[EXERCISE PROMPT] What lines in the data below mention the string "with"? Copy them out.

[DATASET CONTENT]
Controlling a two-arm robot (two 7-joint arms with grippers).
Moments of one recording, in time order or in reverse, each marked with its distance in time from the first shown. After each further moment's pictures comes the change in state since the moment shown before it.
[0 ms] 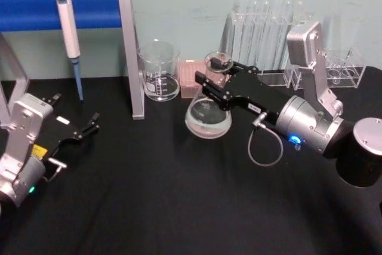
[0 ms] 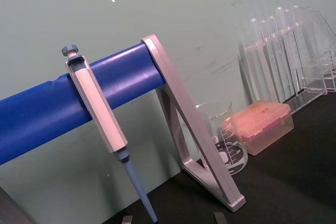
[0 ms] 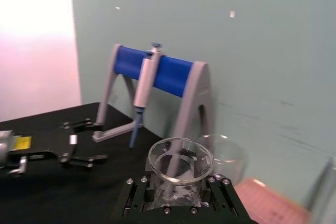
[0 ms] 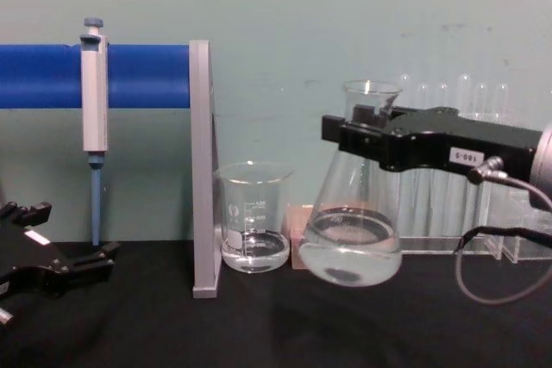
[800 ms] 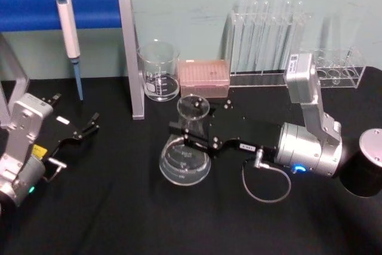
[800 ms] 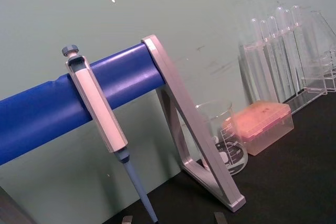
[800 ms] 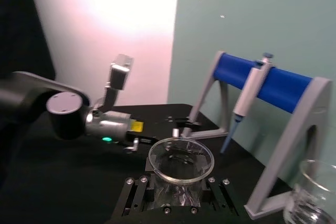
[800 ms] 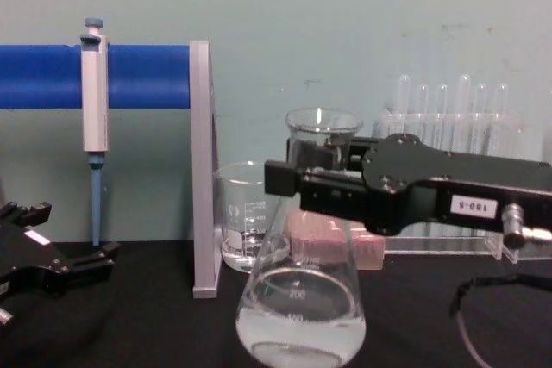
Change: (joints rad) left arm 0.000 0.000 0.000 0.000 0.000 0.000 0.000; right arm 0.009 0.111 -0.117 -0.030 0.111 -0.105 0.303
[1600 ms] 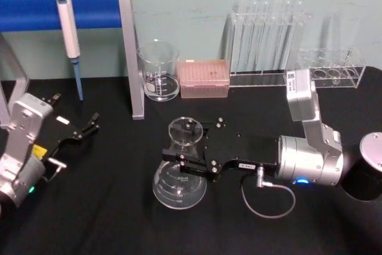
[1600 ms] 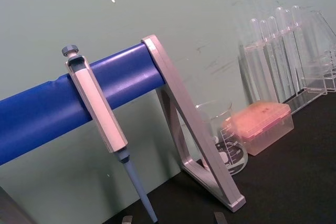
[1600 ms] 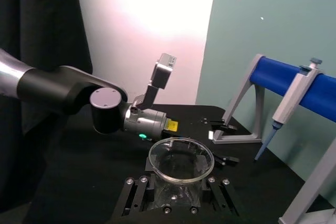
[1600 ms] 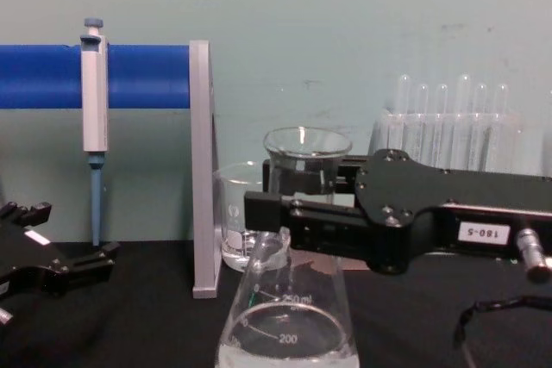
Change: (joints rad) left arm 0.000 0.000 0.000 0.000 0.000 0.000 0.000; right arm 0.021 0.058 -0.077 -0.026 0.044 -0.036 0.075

[EXERCISE SOLUTION]
Controlling a two-arm robot (two 7-joint arms with grippers).
Moments of one recording, in time order or in reverse, each marked with its distance in time from the first shown. After each further moment's pictures comes the change in state since the moment shown before it.

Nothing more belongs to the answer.